Prof Michael Lennon, chairman of the British Fluoridation Society, also believed there were major health benefits for deprived areas and people were wrong to oppose the move.

“About 10 per cent of the UK is currently fluoridated and our view is we should extend that to about 30 per cent of the population,” Prof Lennon was quoted by the BBC as saying.

“Fluoridation is not a new idea that’s been dreamt up, it’s as old as the hills.”

Do not stack up

Prof Lennon added that opponents to the move would “use all sorts of statistics about fluorosis”.

“If this is true,” he challenged, “how come two million people in Birmingham have been drinking fluoridated water since 1964?

These arguments just don’t stack up.”

But those against the move would hear none of it.

The All Party Parliamentary Group Against Fluoridation, through chairman Brian Donohoe, said it wanted the public to get the full facts about fluoridation and not be “duped” into accepting it.

“I don’t think anything should be added to the water as a medicine, because it’s the beginning of the end,” said Donohoe.

“What’s to stop you adding other things as medicine?
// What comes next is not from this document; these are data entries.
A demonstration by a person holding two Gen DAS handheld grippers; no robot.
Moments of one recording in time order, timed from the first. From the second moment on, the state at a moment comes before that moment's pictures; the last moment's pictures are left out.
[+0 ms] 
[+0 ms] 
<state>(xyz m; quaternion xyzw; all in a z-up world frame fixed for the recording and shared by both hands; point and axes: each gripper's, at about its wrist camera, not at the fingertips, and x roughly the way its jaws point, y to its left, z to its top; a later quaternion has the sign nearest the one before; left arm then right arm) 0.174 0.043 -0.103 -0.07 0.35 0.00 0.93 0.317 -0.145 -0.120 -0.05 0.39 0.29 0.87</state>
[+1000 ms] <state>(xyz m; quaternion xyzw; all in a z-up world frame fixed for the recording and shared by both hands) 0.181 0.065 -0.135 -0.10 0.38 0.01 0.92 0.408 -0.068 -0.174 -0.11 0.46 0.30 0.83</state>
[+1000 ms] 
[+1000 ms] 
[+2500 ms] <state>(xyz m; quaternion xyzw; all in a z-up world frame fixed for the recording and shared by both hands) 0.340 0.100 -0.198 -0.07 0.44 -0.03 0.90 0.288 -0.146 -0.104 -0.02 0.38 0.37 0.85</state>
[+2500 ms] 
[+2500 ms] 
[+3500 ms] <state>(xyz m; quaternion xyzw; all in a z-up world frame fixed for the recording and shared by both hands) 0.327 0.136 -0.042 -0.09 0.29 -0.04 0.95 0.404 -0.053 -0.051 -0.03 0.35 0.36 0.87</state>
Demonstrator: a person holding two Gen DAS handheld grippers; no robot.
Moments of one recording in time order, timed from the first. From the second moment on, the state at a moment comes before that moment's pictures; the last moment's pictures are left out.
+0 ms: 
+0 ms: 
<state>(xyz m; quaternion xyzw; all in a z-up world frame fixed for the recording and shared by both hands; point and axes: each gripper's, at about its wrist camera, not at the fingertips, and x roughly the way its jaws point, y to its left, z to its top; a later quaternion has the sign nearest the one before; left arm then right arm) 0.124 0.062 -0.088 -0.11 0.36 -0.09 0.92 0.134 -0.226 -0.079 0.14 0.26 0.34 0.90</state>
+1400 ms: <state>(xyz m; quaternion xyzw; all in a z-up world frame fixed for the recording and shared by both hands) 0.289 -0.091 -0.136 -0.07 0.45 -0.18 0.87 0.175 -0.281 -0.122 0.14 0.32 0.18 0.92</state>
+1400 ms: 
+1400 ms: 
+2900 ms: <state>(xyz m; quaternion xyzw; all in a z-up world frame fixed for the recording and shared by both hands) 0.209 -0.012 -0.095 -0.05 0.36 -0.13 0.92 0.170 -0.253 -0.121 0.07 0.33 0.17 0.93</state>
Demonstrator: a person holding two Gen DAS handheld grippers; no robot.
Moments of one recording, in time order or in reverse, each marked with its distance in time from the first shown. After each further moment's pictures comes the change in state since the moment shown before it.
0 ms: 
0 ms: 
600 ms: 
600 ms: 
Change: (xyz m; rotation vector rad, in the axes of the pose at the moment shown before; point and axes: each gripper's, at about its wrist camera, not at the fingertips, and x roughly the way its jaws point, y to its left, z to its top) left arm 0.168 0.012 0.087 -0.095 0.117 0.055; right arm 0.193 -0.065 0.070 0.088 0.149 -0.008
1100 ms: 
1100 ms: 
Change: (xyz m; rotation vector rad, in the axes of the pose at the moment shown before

I don’t think it should be imposed upon people without them having a say.

There has to be a poll of the public.”

In the US, a growing number of communities are choosing to stop adding fluoride to their water systems, even though the federal government and federal health officials maintain their full support for a measure they say provides a 25 per cent reduction in tooth decay nationwide.

About 200 jurisdictions from Georgia to Alaska have chosen to end the practice in the last four years, motivated by both tight budgets and skepticism about its benefits.

A report released last year by the CDC linked fluoride to an increase among children in dental fluorosis, which causes white or yellow spots on teeth, allowing the movement to gain traction.

In Kenya, however, because of the over-reliance on ground water, fluorine occurs naturally in large amounts in drinking water, and while other jurisdictions are debating ways to add the chemical in their supply systems, the country’s greatest need, at least in some parts, is how to reduce it.